# Columbus!



## newbuck (Apr 29, 2013)

Hey there, everyone,

I'm a student at OSU from out of state. I grew up picking mushrooms with my dad on the east coast, but never found a morel. I've been lurking this site for a little while now, and finally decided to register after heading out looking for morels...and failing.

SO....if there's anyone in the Columbus area (or anyone with knowledge of the area) that would be willing to point me in the right direction...preferably close to campus...I would be very grateful.

Cheers!


----------



## shrooner (Apr 13, 2013)

Hey Newbuck you can go down by the River and walk the High part of the Bank and Find Morels There, also you can go North on 315 you will be able to tell when you start to get out of town There a Bike Trail and walking Lane that follows the River just walk the Trail and Look at the Best looking places for Morels which is the Dark Damp looking spots and you should be able to find Plenty there Just Not that many People in Col that even knows what a Morel is, Also around Campus walk the streets where the Older Houses are and if you see any trees with High Grass around them Ask the Home Owner (Mostly Renter) and more will let you Look then you think' Hope this Helps you Find your 1st Morels Oh and The Bike trail I was speaking of May come all the way down to the Campus now its been a few years since I have been on the Trail But it was sch to go all the way Down Town. Jim


----------



## newbuck (Apr 29, 2013)

Thanks for your reply, shrooner...I'm just a little hesitant to pick anything near the river after taking a long stroll there one day and seeing all the warning signs not to fish there on account of sewage draining into the Olentangy.

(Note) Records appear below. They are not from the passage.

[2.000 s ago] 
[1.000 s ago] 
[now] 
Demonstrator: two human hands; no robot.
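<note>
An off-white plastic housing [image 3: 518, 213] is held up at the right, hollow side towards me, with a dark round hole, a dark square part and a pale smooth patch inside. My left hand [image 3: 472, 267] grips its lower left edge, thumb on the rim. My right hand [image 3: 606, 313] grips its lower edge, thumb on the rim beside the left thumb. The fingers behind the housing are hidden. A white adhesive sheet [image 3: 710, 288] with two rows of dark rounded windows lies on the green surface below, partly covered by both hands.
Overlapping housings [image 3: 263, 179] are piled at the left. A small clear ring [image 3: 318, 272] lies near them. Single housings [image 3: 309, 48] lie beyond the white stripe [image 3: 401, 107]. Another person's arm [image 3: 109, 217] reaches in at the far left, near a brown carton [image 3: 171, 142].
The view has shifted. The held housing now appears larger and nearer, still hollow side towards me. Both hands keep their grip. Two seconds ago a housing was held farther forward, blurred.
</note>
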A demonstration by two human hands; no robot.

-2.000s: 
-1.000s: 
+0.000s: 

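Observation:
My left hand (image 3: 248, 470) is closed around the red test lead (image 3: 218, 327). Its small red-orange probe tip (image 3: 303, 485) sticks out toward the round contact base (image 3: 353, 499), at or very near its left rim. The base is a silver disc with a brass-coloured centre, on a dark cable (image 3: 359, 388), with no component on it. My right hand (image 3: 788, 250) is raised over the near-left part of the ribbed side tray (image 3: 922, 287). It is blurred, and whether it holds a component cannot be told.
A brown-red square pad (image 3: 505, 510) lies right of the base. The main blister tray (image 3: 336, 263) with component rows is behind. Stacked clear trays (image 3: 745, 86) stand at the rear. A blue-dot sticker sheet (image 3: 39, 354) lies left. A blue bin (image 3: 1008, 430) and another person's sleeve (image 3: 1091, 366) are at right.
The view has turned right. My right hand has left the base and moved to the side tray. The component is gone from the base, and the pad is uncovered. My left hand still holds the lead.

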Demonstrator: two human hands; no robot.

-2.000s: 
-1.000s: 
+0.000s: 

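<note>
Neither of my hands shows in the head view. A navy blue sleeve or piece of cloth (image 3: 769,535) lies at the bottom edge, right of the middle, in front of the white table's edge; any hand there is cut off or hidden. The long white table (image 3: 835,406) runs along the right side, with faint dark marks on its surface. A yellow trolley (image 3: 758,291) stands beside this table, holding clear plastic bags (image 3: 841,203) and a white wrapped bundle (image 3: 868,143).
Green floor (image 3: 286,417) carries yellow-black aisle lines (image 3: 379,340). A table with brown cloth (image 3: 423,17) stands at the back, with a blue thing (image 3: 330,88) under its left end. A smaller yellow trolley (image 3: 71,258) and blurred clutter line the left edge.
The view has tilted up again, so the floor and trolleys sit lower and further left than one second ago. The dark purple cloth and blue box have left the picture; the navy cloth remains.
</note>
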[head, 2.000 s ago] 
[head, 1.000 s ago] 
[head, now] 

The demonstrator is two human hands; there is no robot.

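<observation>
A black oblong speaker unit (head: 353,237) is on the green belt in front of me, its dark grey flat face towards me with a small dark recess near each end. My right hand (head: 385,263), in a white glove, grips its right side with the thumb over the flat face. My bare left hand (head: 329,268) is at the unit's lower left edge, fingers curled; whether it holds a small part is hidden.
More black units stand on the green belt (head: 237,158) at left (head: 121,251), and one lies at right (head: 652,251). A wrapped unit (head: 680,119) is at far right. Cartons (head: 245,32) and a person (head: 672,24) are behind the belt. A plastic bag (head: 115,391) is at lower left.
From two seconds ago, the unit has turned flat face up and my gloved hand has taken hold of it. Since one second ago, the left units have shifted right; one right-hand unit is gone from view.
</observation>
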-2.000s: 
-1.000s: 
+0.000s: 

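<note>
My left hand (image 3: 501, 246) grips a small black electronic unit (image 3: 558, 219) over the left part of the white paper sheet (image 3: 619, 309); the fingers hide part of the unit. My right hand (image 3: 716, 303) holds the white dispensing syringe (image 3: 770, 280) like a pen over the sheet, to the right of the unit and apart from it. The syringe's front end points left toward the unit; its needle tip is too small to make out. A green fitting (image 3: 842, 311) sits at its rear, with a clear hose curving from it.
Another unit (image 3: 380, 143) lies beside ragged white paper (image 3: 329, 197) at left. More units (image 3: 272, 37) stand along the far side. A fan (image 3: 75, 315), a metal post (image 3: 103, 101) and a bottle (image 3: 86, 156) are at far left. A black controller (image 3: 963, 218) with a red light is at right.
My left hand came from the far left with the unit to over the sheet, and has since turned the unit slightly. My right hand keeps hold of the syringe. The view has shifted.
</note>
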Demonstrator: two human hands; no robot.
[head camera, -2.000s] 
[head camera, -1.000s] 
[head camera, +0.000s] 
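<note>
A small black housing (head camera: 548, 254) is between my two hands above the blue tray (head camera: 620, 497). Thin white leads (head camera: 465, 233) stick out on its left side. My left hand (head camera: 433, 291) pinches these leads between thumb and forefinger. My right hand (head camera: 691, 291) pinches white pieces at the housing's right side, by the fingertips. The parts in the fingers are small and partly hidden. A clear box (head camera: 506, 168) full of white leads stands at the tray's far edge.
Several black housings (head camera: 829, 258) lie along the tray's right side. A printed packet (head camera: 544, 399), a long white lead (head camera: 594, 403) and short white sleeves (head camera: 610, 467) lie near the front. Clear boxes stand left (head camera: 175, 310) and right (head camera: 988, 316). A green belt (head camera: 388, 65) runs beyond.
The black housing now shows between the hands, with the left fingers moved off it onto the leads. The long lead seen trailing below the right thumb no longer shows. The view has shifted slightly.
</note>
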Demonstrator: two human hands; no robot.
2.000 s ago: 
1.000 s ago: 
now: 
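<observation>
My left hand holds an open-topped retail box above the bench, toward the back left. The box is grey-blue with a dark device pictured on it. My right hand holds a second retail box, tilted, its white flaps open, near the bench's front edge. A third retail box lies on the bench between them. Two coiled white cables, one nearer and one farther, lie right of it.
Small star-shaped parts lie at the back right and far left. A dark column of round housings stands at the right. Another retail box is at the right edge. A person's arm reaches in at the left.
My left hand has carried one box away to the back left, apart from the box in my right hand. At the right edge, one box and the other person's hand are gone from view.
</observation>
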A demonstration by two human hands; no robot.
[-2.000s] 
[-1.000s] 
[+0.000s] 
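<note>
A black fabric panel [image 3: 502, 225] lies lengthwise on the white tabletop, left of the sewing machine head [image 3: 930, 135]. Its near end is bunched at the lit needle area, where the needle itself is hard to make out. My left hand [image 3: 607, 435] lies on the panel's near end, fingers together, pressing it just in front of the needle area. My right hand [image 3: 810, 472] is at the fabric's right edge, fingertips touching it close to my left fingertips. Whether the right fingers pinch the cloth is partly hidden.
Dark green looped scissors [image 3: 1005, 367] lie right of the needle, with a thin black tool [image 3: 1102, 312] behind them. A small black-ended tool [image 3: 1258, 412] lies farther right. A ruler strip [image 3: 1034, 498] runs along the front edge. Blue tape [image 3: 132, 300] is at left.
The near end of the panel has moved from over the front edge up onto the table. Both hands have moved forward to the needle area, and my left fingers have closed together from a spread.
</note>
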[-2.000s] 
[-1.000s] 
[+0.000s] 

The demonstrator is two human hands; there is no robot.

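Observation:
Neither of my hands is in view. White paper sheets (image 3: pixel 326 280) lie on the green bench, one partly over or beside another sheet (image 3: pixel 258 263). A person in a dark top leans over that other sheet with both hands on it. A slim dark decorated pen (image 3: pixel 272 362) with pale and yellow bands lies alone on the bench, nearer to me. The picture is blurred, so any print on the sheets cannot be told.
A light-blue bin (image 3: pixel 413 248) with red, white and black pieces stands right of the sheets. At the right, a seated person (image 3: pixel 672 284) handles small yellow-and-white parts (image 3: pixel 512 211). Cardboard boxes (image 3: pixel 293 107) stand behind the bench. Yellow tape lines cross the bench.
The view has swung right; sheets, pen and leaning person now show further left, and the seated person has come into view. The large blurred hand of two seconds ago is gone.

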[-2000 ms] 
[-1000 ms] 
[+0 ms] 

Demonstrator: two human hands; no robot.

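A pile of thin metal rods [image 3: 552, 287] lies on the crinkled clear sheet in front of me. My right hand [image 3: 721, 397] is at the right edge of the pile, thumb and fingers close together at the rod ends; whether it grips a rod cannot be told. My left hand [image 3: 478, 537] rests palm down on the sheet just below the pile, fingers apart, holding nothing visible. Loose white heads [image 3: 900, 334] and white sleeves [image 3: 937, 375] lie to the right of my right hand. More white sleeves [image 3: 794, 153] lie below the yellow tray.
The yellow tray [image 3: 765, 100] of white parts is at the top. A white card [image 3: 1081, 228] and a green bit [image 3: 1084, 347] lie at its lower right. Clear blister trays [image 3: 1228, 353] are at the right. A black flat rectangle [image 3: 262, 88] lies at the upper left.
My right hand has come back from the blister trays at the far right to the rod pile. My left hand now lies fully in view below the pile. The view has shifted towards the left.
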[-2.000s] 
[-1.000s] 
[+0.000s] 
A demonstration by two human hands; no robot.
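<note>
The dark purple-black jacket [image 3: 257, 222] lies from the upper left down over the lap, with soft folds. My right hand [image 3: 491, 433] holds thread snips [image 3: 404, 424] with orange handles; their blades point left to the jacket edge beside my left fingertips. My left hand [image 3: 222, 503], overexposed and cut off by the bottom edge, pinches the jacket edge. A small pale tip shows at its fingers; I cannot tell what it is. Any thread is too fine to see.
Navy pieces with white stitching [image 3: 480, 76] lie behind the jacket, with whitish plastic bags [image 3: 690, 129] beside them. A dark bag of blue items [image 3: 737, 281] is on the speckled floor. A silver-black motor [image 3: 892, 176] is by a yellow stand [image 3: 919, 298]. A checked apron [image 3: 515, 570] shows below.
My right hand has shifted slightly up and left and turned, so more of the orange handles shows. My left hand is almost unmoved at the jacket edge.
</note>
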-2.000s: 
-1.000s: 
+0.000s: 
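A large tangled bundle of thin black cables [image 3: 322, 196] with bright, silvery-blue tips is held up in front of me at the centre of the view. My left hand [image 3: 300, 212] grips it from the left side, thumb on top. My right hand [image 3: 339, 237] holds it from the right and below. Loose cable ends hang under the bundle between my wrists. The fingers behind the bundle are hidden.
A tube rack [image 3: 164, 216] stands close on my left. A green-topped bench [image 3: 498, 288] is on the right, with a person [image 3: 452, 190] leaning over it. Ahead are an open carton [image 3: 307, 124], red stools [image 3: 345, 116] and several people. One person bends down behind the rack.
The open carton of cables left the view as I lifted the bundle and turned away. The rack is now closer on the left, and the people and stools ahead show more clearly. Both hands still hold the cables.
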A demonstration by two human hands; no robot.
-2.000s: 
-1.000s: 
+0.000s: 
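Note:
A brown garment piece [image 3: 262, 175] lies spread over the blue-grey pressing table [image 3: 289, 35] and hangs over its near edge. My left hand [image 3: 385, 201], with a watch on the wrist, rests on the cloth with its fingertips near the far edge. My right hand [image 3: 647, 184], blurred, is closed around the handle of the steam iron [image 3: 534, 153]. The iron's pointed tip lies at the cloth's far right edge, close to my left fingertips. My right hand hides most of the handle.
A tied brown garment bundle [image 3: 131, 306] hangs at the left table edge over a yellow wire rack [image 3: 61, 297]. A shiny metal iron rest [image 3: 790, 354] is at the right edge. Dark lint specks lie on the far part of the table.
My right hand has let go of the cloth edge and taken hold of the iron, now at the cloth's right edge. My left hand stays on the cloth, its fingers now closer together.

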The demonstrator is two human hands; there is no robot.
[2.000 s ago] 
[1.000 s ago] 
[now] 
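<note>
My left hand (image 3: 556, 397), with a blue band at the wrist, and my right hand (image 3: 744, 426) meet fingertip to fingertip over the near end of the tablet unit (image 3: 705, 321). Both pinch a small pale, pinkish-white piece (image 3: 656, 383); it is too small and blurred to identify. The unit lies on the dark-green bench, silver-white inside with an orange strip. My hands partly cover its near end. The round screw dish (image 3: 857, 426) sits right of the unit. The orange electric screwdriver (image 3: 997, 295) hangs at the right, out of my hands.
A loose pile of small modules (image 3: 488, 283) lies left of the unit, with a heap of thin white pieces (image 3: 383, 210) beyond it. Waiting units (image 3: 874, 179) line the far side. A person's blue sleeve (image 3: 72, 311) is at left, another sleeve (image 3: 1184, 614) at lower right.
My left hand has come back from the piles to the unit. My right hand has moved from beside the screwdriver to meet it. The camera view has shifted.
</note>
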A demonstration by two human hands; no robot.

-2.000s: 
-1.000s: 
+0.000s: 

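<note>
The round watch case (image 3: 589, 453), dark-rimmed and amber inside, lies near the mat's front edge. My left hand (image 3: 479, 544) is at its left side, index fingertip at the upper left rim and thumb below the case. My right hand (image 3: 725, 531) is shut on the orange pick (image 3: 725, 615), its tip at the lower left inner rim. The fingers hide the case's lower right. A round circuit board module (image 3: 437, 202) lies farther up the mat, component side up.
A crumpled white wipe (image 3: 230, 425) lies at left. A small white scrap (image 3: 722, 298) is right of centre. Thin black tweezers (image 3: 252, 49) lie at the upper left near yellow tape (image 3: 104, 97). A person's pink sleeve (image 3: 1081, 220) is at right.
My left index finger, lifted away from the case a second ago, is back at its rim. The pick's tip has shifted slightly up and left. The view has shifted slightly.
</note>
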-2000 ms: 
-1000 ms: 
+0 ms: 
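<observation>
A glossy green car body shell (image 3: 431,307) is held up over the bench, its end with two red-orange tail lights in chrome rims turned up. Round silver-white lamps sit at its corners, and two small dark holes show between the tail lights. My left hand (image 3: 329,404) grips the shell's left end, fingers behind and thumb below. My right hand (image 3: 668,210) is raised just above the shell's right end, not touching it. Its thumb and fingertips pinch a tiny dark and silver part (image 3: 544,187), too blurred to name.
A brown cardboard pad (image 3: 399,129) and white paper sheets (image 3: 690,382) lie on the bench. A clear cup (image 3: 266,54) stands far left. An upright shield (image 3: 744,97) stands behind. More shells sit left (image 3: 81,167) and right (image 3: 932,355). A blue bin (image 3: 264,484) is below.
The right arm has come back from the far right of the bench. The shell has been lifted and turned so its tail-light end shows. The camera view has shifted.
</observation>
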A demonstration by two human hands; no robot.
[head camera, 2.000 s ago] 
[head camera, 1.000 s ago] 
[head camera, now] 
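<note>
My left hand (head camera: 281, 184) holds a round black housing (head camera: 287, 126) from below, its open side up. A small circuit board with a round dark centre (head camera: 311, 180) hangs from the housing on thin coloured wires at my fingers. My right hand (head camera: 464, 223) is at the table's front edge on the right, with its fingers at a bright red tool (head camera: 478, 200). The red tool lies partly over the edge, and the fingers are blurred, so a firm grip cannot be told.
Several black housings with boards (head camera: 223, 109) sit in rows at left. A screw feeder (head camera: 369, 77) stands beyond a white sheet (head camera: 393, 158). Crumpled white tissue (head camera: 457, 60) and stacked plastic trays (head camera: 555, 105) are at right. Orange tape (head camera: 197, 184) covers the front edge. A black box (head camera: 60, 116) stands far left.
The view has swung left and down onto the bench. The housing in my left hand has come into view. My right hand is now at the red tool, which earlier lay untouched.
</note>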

In short: Poop mushrooms? Ehhhhhhh....


----------



## hugh (Apr 15, 2013)

Newbuck: good to have you on the morel board. I am a professor at OSU and have been hunting here for 15 years. There are morels in Columbus city parks, but you have to know where to look. Ideally, you need to find rich woods with lots of big elm and ash (tulip poplar, cherry and apple also good to look for). Some sections along the rivers are good, but you generally won't find them in low flood plains where it's just too wet -- and yes, the sewage issue is also a reason to maybe not hunt the Ol'an'stinky. You should also consider joining the Ohio Mushroom Society, which does a number of morel hunts and then summer and fall mushroom hunts up through October or so: http://ohiomushroomsociety.wordpress.com/


----------



## newbuck (Apr 29, 2013)

Hey hugh, thanks for your reply (again)!

What are you teaching here? I'm actually in one of the grad schools. I really like it here (would LOVE it here with some morels though!).

I will probably end up joining the Mushroom Society if I get skunked out for the remainder of this year. Assuming I can afford it...loans are doing a doozy on me.

Any chance you'd be willing to share a particular spot that's within a reasonable distance from OSU? Or, how receptive are you to having a guest in the field? I promise to give you as many of the mushrooms I find as you want!

Thanks in advance,
newbuck


----------